Afrique

Libération - La « polio » officiellement éradiquée en Afrique

Août 2020, par Info santé sécu social

Par LIBERATION, avec AFP — 25 août 2020

L’Organisation mondiale de la santé a annoncé la disparition de la maladie du continent africain après des années de campagnes de vaccination.

L’Afrique est désormais « libre ». L’Organisation mondiale de la Santé (OMS), une agence de l’ONU, a annoncé officiellement ce mardi que le virus de la « polio » était « éradiqué » du continent. Cela faisait quatre ans qu’aucun nouveau cas n’avait été enregistré.

« Grâce aux efforts déployés par les gouvernements, le personnel soignant et les communautés, plus de 1,8 million d’enfants ont été sauvés », s’est réjoui l’OMS dans un communiqué publié quelques heures avant l’annonce officielle. « Cela fait plus de 30 ans que nous avons lancé ce défi. Dire que je suis heureux, c’est un euphémisme ! », a déclaré Tunji Funsho médecin nigérian qui a consacré sa vie à cette cause.

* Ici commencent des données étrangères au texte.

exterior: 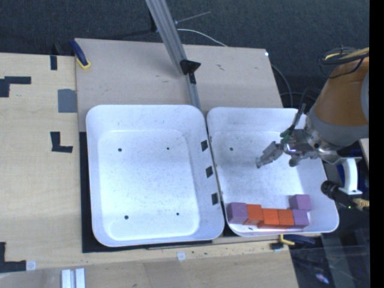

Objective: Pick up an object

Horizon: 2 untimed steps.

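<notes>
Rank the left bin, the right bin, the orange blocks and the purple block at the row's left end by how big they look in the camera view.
1. left bin and right bin: look alike, too close to rank.
2. orange blocks, taken as one run.
3. purple block at the row's left end.

Robotics lab: grey-orange industrial arm (342,101), two shallow white plastic bins (150,116) on plywood worktop (120,71), aluminium camera mast (165,23), loose cables (240,44), dark carpet (270,11).
</notes>
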Available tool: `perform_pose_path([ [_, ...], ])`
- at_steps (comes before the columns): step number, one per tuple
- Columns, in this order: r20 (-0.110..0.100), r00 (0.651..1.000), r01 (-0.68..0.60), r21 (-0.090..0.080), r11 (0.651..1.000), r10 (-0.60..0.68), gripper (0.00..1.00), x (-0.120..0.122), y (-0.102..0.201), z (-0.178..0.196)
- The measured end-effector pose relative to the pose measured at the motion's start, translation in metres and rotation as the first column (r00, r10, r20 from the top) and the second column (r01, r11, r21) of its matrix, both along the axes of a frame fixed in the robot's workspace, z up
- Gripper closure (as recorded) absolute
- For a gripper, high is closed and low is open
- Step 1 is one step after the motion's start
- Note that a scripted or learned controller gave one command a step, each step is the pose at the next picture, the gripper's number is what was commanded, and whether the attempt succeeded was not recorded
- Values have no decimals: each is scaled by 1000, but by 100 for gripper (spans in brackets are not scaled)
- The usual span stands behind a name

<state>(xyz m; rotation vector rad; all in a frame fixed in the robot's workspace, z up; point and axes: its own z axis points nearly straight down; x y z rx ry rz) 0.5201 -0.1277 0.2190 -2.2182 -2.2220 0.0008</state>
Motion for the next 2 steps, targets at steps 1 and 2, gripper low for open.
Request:
perform_pose_path([
  [1,4,1000,-3,-1,1000,3,0,46,16,7],
  [2,7,1000,2,-2,1000,-2,0,-11,11,82],
])
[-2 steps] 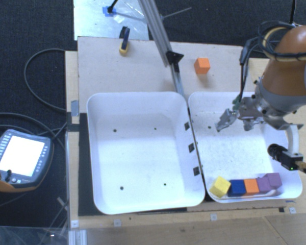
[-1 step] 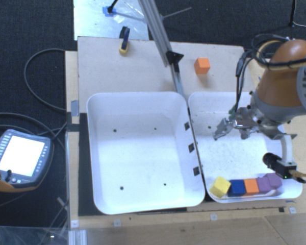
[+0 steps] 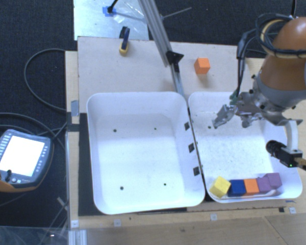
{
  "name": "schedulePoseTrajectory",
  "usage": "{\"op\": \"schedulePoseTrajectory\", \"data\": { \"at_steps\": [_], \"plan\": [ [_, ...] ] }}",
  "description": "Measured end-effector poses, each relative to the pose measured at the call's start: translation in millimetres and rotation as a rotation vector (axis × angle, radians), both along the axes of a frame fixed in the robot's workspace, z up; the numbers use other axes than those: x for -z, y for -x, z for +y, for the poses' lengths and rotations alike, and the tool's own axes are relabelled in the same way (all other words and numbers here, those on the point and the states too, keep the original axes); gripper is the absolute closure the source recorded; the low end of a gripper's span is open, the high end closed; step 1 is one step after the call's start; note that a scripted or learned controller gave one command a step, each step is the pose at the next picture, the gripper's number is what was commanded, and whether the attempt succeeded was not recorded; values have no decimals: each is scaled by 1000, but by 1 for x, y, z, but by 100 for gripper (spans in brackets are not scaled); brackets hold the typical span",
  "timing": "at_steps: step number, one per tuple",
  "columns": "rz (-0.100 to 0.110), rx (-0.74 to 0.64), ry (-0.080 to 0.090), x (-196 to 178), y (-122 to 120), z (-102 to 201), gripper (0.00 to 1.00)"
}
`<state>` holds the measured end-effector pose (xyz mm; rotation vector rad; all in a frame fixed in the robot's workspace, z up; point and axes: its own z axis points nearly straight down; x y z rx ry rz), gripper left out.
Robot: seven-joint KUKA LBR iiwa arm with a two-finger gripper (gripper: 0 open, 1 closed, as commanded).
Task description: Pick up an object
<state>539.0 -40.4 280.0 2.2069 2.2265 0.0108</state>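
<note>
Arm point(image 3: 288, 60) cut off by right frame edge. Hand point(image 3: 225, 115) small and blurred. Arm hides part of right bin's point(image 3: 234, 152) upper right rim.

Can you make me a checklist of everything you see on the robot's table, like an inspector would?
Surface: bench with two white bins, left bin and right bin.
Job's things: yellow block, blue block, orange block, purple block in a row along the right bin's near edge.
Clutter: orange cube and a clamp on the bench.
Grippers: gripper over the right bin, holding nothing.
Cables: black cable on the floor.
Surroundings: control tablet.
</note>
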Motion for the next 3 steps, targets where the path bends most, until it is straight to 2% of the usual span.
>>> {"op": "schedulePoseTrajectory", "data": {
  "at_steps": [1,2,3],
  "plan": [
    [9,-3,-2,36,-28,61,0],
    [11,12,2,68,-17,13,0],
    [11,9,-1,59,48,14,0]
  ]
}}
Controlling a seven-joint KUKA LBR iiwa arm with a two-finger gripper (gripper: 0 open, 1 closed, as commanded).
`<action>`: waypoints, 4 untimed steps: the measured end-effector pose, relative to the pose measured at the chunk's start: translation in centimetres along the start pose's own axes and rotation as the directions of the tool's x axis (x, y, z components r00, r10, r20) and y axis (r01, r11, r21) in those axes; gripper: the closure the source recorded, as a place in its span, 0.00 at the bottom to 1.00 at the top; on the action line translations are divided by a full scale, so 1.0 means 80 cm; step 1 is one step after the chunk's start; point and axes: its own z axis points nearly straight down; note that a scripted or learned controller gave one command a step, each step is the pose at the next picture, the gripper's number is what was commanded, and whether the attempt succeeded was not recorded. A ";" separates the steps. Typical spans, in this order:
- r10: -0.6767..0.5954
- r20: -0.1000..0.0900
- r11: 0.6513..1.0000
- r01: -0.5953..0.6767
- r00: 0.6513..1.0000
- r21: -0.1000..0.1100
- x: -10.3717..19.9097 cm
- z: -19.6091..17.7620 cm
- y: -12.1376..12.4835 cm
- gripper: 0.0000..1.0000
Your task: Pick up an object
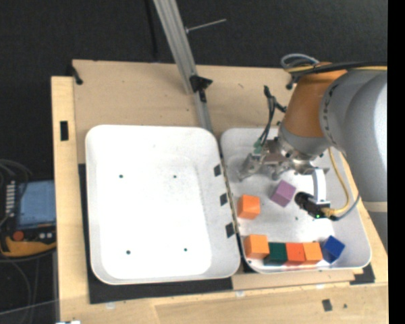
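From the camera view, your end effector hangs low over the far half of the right bin, and you cannot tell from here whether it is clenched or released; nothing is visibly caught in it. Just beside it, toward the bin's middle, sits a purple block, tilted on a corner. An orange cube rests near the bin's left wall. Along the near edge runs a tight row: orange block, green block, two more orange ones, and a blue block at the near right corner. These look small, rigid and light, probably smooth-faced. Take the purple one across two flat opposite faces; its tilt may make it slip or roll.
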 end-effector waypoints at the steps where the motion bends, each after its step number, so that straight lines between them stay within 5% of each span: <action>1: 0.008 -0.003 1.000 -0.008 1.000 -0.010 0.000 -0.019 0.003 1.00; 4: -0.008 -0.002 1.000 0.008 1.000 -0.011 -0.005 -0.176 0.003 1.00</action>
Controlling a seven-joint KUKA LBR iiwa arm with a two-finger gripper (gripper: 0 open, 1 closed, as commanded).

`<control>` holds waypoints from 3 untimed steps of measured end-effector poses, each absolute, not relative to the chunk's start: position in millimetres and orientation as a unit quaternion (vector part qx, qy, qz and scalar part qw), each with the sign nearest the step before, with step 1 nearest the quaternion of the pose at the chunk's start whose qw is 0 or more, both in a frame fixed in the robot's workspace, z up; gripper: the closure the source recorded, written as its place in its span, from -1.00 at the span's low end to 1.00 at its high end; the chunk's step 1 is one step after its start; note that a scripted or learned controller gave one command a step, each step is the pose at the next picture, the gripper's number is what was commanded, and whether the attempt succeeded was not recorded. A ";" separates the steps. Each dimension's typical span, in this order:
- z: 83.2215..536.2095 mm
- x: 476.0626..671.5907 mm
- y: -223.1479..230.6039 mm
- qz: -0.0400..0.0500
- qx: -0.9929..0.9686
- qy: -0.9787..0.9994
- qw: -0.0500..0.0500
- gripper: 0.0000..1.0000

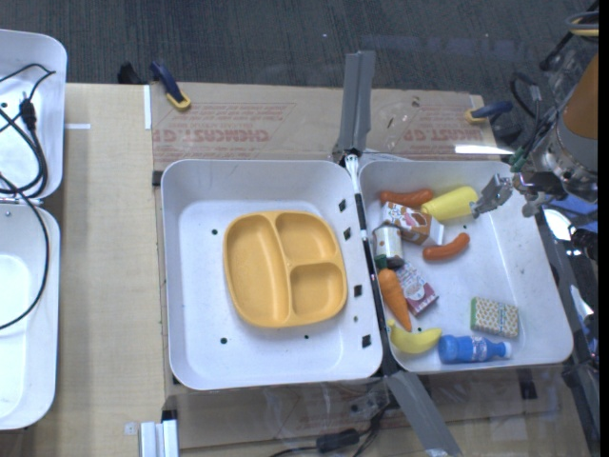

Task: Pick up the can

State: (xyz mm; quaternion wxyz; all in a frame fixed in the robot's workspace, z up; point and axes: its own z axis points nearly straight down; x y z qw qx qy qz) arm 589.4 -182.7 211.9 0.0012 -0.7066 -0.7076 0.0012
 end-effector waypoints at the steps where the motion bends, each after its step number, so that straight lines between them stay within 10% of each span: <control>1: 129.4 554.0 -101.0 0.001 -0.642 -0.767 0.001 -1.00; 2: 96.2 513.9 -100.6 -0.002 -0.608 -0.794 -0.005 -1.00; 3: 95.7 513.9 -117.2 -0.003 -0.726 -0.688 -0.001 -1.00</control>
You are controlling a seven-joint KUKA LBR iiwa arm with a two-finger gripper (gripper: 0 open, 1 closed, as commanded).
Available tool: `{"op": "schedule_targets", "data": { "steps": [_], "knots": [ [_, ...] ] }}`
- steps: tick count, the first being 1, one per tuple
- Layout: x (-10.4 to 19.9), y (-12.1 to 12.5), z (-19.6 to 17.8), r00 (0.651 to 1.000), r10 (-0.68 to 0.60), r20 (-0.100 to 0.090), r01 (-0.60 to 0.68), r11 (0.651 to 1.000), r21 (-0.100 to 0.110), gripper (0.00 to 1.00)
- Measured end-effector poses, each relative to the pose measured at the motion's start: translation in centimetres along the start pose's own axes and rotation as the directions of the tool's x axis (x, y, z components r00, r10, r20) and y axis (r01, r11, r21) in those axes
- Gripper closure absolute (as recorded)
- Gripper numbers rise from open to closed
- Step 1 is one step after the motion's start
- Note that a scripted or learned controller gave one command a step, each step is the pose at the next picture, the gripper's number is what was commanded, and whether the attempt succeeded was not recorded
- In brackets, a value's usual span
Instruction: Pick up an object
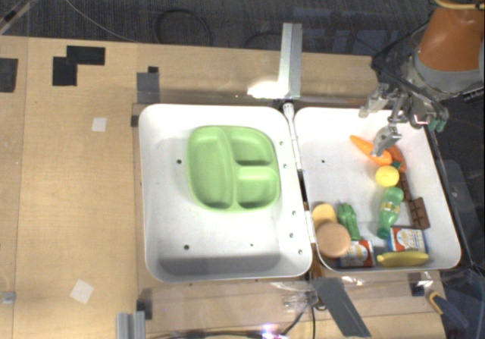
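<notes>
My gripper [387, 136] hangs over the back of the right bin [326, 133], below the orange band of the arm. It sits right at the right end of an orange carrot [363, 145], which lies flat on the bin floor. Just in front of it is a yellow lemon [387, 176]. Further forward lie a green bottle [389, 207], a brown chocolate bar [416, 207], a small carton [408, 239] and a banana [402, 258]. I see nothing lifted off the bin floor.
The left bin [163, 201] holds a green divided plate [231, 167]. At the right bin's front left are a tan disc [323, 214], a brown bun [333, 239], a green vegetable [348, 219] and a can [357, 255]. A metal post [290, 64] stands behind the bins.
</notes>
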State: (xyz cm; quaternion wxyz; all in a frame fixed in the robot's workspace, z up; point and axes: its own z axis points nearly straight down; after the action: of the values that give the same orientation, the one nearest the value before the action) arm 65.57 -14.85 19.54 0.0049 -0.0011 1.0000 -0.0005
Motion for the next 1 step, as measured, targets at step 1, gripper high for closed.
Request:
{"op": "schedule_targets", "data": {
  "steps": [1],
  "knots": [
    [-1.09, 0.67, 10.15, 0.997, 0.074, -0.014, -0.074, 0.997, -0.002, 0.00]
  ]
}}
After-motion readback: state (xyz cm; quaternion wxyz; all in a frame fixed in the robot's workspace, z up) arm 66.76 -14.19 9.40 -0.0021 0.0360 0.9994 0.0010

Il faut normalement attendre trois ans sans cas déclaré pour obtenir la certification de l’OMS, mais l’organisation onusienne a préféré attendre quatre ans cette fois, « pour être sûre à 100% qu’il n’y a plus de danger », a précisé Tunji Funsho.

Qu’est-ce que la « polio » ?
Provoquée par le « poliovirus sauvage » (PVS), la poliomyélite, plus connue sous le nom de « polio », est une maladie infectieuse aiguë et contagieuse qui touche principalement les enfants, attaquant la moelle épinière et pouvant provoquer une paralysie irréversible.

La poliomyélite était endémique partout dans le monde, c’est-à-dire qu’elle y sévissait de manière permanente, jusqu’à la découverte d’un vaccin, dans les années 50. Les pays les plus riches y ont eu rapidement accès, mais l’Asie et l’Afrique sont restés longtemps d’importants foyers infectieux. En 1988, l’OMS dénombrait 350 000 cas à travers le monde et encore plus de 70 000 cas rien qu’en Afrique en 1996.

Mais grâce à une rare prise de conscience collective et à d’importants efforts financiers (19 milliards de dollars sur 30 ans), seuls deux pays au monde comptent aujourd’hui des contaminations par le « poliovirus sauvage » : l’Afghanistan (29 cas en 2020) et le Pakistan (58 cas).

Les difficultés des campagnes de vaccination
Dans le Nord musulman, sous la pression des milieux salafistes, les campagnes de vaccination antipolio s’étaient arrêtées entre 2003 et 2004, accusées par la rumeur d’être l’outil d’un vaste complot international pour stériliser les musulmans. Il a fallu un énorme travail avec les chefs traditionnels et religieux pour convaincre les populations de faire vacciner leurs enfants.

Pourtant, dès 2009 l’émergence du conflit contre Boko Haram a douché les espoirs d’avoir enfin éradiqué la maladie : en 2016, quatre nouveaux cas de poliomyélite étaient enregistrés dans l’Etat du Borno (Nord-Est), foyer de l’insurrection jihadiste. « A l’époque, environ 400 000 enfants étaient hors d’atteinte de toute campagne médicale à cause des violences », se souvient le Dr Funsho.

Encore 30 000 enfants « inaccessibles »
La situation sécuritaire reste extrêmement volatile dans le nord-est du Nigeria, dont Boko Haram et le groupe Etat Islamique en Afrique de l’Ouest contrôlent de larges zones, particulièrement autour du lac Tchad.

Malgré son « immense fierté et sa joie », le Dr Audu, coordinateur de l’OMS pour l’Etat nigérian du Borno, rappelle qu’une vingtaine d’employés médicaux ou de bénévoles ont été tués ces dernières années dans le nord-est du Nigeria pour cette cause.

Aujourd’hui, on estime que seuls 30 000 enfants sont toujours « inaccessibles » : un chiffre « trop faible » pour assurer une transmission épidémique, selon les experts scientifiques.

Désormais, l’Afrique doit s’assurer qu’aucun cas provenant du Pakistan ou d’Afghanistan ne viendra saper ce succès et que suffisamment d’enfants soient vaccinés pour assurer l’immunisation totale du continent.